Originally formed in 1960 as the backing group for Arkansas rockabilly wild man Ronnie Hawkins, the Band combined good-time rock 'n' roll with American folk traditions like no group before or since. The group's first two albums, Music From Big Pink (1968) and The Band (1969), still rate highly on many critics' all-time "best" lists.

At the heart of the Band's distinctive sound was the deeply soulful singing of Danko, drummer Levon Helm and Manuel.

"Rick's voice is incredibly unique," said Hurwitz, who is also the Band's co-producer. "It's a gutsy sound, it's haunting, and it really appeals to people."

Asked about his vocal influences, Danko lists Hank Williams, Otis Redding, Sam Cooke, Kitty Wells, Patsy Cline, and Muddy Waters, among many others.

Danko's heartfelt style was developed the hard way. He quit school in Simcoe, Ontario, at age 14 and went to work as an apprentice meatcutter. He was still a teenager when he ran away to join Hawkins's rockabilly roustabouts.

Never a prolific songwriter, Danko has co-written some gems over the years. "This Wheel's on Fire," which he wrote with Bob Dylan in 1967, has rolled in its share of royalties -- most recently as the theme music for the British TV series "Absolutely Fabulous."

Danko said there are many old Band songs on which he and the others should have been credited as co-writers, instead of being credited solely to Robbie Robertson.

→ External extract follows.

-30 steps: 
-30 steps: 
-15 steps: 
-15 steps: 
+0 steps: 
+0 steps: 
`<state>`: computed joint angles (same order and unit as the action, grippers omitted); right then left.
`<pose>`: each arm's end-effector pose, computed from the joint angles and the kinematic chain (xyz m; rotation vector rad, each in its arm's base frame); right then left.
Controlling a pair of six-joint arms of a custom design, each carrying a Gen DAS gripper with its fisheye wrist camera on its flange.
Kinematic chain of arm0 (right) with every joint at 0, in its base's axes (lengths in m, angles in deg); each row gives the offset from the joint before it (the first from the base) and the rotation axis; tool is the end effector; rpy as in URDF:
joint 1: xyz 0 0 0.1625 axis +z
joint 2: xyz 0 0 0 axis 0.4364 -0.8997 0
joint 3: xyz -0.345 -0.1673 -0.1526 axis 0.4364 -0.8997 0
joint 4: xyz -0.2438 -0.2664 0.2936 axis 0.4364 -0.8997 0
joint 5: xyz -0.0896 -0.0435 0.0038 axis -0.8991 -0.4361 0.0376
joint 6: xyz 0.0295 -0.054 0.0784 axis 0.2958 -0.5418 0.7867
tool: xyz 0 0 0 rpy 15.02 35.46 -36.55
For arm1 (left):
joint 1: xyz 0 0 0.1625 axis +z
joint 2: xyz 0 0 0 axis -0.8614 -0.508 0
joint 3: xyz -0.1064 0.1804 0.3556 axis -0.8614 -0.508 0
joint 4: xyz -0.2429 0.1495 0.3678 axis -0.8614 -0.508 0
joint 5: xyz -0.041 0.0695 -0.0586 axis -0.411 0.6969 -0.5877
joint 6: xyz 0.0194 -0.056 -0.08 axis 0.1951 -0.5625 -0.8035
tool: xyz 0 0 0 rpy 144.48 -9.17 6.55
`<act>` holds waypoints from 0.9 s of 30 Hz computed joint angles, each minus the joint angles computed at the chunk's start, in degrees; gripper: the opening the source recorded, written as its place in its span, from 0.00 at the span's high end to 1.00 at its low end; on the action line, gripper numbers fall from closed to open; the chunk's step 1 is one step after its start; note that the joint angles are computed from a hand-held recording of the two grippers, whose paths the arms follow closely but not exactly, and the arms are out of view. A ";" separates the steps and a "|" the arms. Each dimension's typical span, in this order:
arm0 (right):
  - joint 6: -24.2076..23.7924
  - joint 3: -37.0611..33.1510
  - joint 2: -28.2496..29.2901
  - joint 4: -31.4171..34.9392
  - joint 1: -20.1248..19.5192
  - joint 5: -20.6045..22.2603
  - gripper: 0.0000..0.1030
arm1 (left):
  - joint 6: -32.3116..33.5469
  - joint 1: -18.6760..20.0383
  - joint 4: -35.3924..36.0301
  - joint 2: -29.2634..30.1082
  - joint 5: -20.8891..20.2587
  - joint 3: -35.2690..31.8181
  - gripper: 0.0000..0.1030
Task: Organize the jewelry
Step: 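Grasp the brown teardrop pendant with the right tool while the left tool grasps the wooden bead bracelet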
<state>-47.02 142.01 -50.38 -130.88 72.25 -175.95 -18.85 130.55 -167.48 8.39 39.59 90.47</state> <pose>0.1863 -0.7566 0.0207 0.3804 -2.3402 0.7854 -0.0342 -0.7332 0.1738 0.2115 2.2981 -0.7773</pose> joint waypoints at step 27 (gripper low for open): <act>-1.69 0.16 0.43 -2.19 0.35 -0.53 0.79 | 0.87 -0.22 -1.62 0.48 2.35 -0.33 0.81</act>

Robertson wrote the group's best-known songs, including "The Weight," "The Night They Drove Old Dixie Down" and "Up on Cripple Creek."

"He'll say he did it all, if you give him the opportunity," Danko said of Robertson. Danko said he empathizes with Mike Love, the Beach Boy who sued bandmate Brian Wilson for withholding songwriting credits on many well-known songs. "Maybe I'll have to end up hiring his lawyer," he laughed.

The surviving original Band members have turned down offers in the millions of dollars to reunite, Danko said. "Money isn't the object anymore. We're not looking for a job."

He strongly disagrees with some critics who have carped that the Band without Robertson is like "Hamlet" without the prince. "Robbie chose to do what he chose to do, and more power to him. I think he's regretted some of those movements, but that's not my problem."

Robertson has released three solo albums as well as some movie soundtracks for Scorsese since leaving the Band.

Danko feels that the "new" Band -- with original members Danko, Helm and Garth Hudson augmented by Ciarlante, Jim Weider and Richard Bell -- is every bit as valid as the "old" Band. "I appreciate the chemistry of the Band over the years and everybody's contribution," he said. "I would like to see that continue for just as long as we can breathe good air."